Solutions: To address the first challenge, liquid-handling robotics help realize more efficient sample processing, while reducing consumable costs and turnaround times [21, 22]. It enables the processing of batch sizes about 2-3-fold larger in the same timeframe as protocols done by hand, while drastically improving batch to batch quality [21, 22]. A reassessment exercise often helps labs transform manual SOPs into automated workflows. Besides pipetting accuracy and versatility, we found that sustainable liquid handlers that addressed the challenges at resource-limited labs shared the following salient features: 1) Affordably priced hardware (with fixed pricing for most global regions); 2) Easily installable hardware and software setup; 3) Protocol development included within instrument cost; 4) Flexible, drag-and-drop API for method development; 5) Online repository of pre-validated methods scripts for DNA extraction, DNA quantification, PCR master mix preparation, WGS library construction, and DNA and library cherry-pick/dilution; 6) Self-repairable hardware and virtual service support (where possible); 7) Reagent/kit agnostic liquid dispensing; 8) Compatibility with low-cost, non-proprietary (generic) labware on deck.

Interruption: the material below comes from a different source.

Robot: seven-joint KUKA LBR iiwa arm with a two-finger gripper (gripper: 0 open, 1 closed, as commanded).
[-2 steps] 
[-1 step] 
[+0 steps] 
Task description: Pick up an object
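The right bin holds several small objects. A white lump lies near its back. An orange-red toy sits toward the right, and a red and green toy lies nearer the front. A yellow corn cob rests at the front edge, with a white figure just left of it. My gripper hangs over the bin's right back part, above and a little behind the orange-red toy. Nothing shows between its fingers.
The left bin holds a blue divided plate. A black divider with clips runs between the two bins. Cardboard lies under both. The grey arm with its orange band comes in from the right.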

To address the second challenge, we piloted an external QA exercise for bacterial whole genomes, which provided an independent verification of lab standards with a panel of blinded, phenotypically and genotypically well-characterized test isolates. This will be useful as WGS becomes more widely used for AMR surveillance. It is important that such QA schemes include traditional phenotypic ID/AST testing alongside wet/dry lab pathogen genome sequencing, to help maintain backwards compatibility between genomic results and traditional ‘gold-standard’ counterparts [4, 14, 15]. For wet lab, this includes reporting phenotypic AMR, quality metrics for DNA and library preparation, and performance metrics like pass filters and Q30 scores for the sequencing run.
WIJ Vignettes and Experiences with GHRU
A catalogue of laboratory setup challenges and solutions implemented as part of the GHRU project in Colombia, India, Nigeria, and the Philippines are documented in Supplementary Table 2.